*** RECORD EXTRACTS Section Begins ***
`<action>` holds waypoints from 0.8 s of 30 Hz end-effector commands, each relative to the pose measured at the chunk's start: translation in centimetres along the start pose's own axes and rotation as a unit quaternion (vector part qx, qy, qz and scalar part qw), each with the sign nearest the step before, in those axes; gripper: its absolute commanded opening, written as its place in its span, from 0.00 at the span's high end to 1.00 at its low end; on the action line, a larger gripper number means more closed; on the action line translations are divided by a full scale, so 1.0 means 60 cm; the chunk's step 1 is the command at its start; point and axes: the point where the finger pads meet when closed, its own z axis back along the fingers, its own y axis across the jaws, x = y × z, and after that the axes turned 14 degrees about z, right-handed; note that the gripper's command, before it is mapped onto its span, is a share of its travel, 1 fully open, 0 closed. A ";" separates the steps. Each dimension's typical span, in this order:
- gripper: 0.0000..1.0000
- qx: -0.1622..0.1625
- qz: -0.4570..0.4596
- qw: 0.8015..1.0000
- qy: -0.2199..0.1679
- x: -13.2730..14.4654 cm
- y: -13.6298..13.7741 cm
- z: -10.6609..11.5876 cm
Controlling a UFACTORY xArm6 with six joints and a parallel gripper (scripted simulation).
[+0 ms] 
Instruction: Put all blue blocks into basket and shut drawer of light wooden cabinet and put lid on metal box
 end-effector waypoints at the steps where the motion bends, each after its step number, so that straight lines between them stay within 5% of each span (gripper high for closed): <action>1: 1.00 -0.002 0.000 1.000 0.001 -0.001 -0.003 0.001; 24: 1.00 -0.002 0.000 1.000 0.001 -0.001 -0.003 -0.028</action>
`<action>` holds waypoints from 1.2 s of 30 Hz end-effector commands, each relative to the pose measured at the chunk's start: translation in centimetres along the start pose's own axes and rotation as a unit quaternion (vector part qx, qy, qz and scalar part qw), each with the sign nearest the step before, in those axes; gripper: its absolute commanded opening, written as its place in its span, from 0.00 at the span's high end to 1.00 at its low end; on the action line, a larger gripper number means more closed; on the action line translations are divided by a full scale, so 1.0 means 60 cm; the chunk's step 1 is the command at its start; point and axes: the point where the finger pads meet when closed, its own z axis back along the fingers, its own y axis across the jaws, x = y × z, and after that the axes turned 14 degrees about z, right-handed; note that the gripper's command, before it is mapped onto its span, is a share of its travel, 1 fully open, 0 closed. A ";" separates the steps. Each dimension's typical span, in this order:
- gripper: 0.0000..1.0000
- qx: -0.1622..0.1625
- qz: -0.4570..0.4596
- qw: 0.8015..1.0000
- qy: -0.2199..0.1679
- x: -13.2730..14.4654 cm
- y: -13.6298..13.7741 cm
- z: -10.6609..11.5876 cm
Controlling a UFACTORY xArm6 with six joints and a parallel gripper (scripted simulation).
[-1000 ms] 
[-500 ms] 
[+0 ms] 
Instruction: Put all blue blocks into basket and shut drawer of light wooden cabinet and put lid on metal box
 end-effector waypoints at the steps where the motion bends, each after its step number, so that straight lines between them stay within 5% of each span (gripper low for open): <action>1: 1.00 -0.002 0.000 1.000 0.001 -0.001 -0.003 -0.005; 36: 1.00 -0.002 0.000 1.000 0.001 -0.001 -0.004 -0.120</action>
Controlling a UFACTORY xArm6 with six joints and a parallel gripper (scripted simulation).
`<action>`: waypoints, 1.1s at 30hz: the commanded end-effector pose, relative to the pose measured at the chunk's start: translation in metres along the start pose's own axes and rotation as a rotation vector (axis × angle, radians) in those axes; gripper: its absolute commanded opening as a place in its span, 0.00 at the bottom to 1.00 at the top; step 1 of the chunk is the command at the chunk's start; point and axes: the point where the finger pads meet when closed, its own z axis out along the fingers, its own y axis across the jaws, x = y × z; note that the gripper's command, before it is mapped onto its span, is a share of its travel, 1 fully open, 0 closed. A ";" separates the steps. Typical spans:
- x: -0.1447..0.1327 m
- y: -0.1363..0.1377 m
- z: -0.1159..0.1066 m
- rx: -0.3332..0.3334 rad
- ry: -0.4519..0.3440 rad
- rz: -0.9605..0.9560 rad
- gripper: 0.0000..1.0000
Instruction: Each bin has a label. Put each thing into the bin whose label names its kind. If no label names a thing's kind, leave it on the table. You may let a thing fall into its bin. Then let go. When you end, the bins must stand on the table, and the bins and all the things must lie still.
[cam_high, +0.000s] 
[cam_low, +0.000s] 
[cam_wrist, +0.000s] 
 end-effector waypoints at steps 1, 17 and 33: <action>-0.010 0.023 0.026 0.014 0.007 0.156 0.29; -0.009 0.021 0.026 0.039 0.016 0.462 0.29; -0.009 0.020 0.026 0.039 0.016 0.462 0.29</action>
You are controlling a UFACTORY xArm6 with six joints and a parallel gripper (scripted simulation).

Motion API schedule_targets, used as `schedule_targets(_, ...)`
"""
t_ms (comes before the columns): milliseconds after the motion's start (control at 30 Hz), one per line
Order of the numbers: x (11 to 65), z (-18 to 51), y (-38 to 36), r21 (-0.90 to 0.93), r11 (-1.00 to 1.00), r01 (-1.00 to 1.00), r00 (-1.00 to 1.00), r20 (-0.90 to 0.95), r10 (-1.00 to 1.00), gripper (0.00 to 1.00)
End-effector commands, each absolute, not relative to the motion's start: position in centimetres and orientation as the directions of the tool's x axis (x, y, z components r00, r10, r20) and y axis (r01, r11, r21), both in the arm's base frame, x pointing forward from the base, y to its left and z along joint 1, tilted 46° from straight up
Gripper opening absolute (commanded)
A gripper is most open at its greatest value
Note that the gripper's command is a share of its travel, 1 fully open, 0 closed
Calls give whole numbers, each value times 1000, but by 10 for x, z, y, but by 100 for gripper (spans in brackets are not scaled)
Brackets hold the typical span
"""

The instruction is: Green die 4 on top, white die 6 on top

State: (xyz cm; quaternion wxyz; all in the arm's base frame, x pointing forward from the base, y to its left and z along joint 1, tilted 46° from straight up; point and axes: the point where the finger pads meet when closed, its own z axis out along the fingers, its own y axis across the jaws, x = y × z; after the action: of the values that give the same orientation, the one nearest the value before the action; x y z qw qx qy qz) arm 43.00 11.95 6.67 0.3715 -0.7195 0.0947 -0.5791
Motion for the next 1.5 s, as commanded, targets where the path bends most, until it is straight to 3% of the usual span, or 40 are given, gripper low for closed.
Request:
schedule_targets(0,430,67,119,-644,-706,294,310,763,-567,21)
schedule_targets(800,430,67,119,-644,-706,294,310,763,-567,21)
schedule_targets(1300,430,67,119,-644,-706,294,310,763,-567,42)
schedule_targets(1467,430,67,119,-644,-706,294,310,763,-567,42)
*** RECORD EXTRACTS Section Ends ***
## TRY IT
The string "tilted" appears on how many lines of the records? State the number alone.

## EXERCISE SOLUTION
2